Knee injuries are the most common lower limb pathologies in competitive or recreational sports. Post-trauma consequences lead to lower performances and pauses in activity. Moreover, despite specific prevention guidelines, the recurrence rate, whether from a rupture of the ligament graft or a contralateral injury, remains very high.
Based on an experimental network platform developed in collaboration between the universities of Bordeaux, Grenoble, and Marseille, which brings together complementary expertise in movement analysis, signal processing, and mathematical modeling, this thesis project aimed to improve knee injury prevention through a multifactorial approach. Relying on a database of 96 individuals built during the doctoral research, we hypothesized that accounting for multifactorial data related to injury (biomechanical and psychological data) and integrating them into a model based on artificial intelligence algorithms would allow better monitoring of injury progression and recovery over time, particularly to determine the optimal time for returning to sport.

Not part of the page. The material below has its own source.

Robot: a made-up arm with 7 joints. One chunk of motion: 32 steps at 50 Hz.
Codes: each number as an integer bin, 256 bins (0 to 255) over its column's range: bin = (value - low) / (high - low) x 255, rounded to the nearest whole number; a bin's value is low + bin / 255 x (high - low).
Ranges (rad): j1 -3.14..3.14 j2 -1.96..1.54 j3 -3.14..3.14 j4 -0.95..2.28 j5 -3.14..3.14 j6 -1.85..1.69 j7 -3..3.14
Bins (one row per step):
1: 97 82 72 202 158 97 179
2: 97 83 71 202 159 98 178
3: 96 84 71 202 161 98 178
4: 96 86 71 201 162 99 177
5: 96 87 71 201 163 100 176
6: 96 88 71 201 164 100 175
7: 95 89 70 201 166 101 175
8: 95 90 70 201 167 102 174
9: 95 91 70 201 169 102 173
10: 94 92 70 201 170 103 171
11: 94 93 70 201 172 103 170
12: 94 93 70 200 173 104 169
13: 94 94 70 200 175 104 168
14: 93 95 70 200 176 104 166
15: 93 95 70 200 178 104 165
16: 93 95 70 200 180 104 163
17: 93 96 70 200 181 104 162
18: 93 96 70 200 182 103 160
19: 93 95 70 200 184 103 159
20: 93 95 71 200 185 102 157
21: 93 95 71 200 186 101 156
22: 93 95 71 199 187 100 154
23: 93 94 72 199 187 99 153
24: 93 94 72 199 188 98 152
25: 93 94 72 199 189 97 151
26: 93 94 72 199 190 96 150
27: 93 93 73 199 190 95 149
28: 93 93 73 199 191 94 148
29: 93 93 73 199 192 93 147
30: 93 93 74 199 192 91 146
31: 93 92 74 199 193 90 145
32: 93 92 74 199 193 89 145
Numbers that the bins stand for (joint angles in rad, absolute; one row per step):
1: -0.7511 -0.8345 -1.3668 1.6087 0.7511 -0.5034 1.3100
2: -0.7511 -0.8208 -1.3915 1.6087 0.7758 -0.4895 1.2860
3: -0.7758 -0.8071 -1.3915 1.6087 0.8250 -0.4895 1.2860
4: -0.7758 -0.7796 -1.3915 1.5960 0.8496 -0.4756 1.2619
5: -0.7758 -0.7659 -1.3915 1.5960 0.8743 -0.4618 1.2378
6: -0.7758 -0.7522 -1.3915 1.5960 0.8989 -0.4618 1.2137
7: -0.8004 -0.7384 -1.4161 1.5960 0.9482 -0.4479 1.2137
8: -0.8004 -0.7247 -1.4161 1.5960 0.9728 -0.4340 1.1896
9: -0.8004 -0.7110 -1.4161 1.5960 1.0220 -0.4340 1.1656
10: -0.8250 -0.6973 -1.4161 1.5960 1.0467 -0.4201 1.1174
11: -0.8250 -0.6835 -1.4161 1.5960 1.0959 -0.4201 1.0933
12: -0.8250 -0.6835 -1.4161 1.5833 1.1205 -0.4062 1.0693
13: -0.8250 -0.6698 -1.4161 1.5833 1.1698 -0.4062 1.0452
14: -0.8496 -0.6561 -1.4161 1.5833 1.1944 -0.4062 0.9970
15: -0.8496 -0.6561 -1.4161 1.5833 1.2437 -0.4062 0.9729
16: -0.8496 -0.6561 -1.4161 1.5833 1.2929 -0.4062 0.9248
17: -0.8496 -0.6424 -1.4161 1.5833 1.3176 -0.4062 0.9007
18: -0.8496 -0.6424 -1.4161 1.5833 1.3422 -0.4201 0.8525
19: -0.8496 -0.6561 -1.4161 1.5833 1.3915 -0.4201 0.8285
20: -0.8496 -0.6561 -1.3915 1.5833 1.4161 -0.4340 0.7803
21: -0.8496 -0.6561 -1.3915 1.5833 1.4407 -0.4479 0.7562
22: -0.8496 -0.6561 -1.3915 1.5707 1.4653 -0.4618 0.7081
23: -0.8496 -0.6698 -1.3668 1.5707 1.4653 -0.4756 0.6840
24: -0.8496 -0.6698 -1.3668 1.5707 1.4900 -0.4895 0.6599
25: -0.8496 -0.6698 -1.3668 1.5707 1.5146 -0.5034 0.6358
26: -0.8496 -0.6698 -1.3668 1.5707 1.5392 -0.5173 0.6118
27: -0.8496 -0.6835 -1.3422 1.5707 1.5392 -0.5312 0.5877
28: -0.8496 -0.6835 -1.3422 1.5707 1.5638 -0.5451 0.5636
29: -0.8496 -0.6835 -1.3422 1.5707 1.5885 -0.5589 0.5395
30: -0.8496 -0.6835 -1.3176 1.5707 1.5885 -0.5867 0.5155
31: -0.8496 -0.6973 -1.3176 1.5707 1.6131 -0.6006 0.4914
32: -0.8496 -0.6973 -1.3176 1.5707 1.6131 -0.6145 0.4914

The first study highlighted the reproducibility of data obtained from the tests performed. The second study demonstrated that it is possible, using an artificial intelligence model and biomechanical and psychological data, to classify individuals based on their history of knee injury. Finally, the third study showed that using all measurement points rather than characteristic variables allowed artificial intelligence models to achieve better performances. Thus, all these studies highlight the predictive capability of the measurements made during the protocol to recognize knee injury sequelae. Additionally, the use of interpretability algorithms in the second and third studies allowed us to identify the functional variables that most influenced the models in classifying individuals.
This work therefore optimizes the timing of return to sport and the rehabilitation process by recognizing the presence of knee injury sequelae in individuals and identifying the most important functional variables to work on.